13 casual games, and a game engine

Hello everyone,

I have two things to present here, namely a game engine and a collection of games.

I’ve been working on my own game engine for the purpose of writing 2D “classic” games as quickly and easily as possible. I started off with 3 example games–that was almost 2 years ago–and by now I have 13. I am particularly interested in making interesting modifications to classics, or creating original game concepts. The games are all “casual” games. The game engine itself is fully documented so it should be quite useable for other game programmers. It’s meant to be a “high level” engine, delegating as much of the “boring but time consuming” (for me at least) part of game programming to the engine, so one can concentrate on the game concept.

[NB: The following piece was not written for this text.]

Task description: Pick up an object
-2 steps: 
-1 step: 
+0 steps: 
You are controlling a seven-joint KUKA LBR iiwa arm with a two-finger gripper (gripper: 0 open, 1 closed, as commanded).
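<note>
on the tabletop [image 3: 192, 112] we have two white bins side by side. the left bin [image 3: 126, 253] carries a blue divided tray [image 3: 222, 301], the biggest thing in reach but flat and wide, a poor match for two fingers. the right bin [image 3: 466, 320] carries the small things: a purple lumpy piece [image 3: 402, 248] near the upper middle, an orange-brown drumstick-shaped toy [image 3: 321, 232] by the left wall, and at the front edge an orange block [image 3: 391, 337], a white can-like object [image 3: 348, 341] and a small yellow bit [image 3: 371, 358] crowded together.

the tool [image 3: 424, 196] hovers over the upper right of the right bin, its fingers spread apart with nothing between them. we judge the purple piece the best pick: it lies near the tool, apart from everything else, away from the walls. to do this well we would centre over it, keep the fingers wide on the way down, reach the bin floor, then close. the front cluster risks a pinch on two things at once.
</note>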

You can find the JGame project homepage here:

http://www.13thmonkey.org/~boris/jgame/

The games can be run as applets here:

http://www.13thmonkey.org/~boris/jgame/games.html

Kind regards,
Boris van Schooten

So it is more like a scripting a game?

I must admit i rather like getting my hands dirty with code so it is not suited for me but i can see it being useful for prototyping or so real beginners.

Well, no, it’s definitely not anything like Flash-style scripting, if that’s what you mean. It’s also definitely not like a content creation system, where the game mechanics are essentially fixed and the developer basically creates levels and graphics. It’s more or less a regular programming API/engine, in which I’m trying to find the essence of “best practices” in 2D game engines.

I do happen to be interested in ways to create prototype games by basically filling in parameters rather than coding. I’m trying to implement this on top of the JGame engine (I call it the Gamegen engine). All I have to show now is a simple Web-based form version which is limited and buggy, but I’m working on a Java version that works by specifying a list of plugins and filling in parameters for each plugin. Right now Gamegen has background generation plugins, object plugins, and event plugins.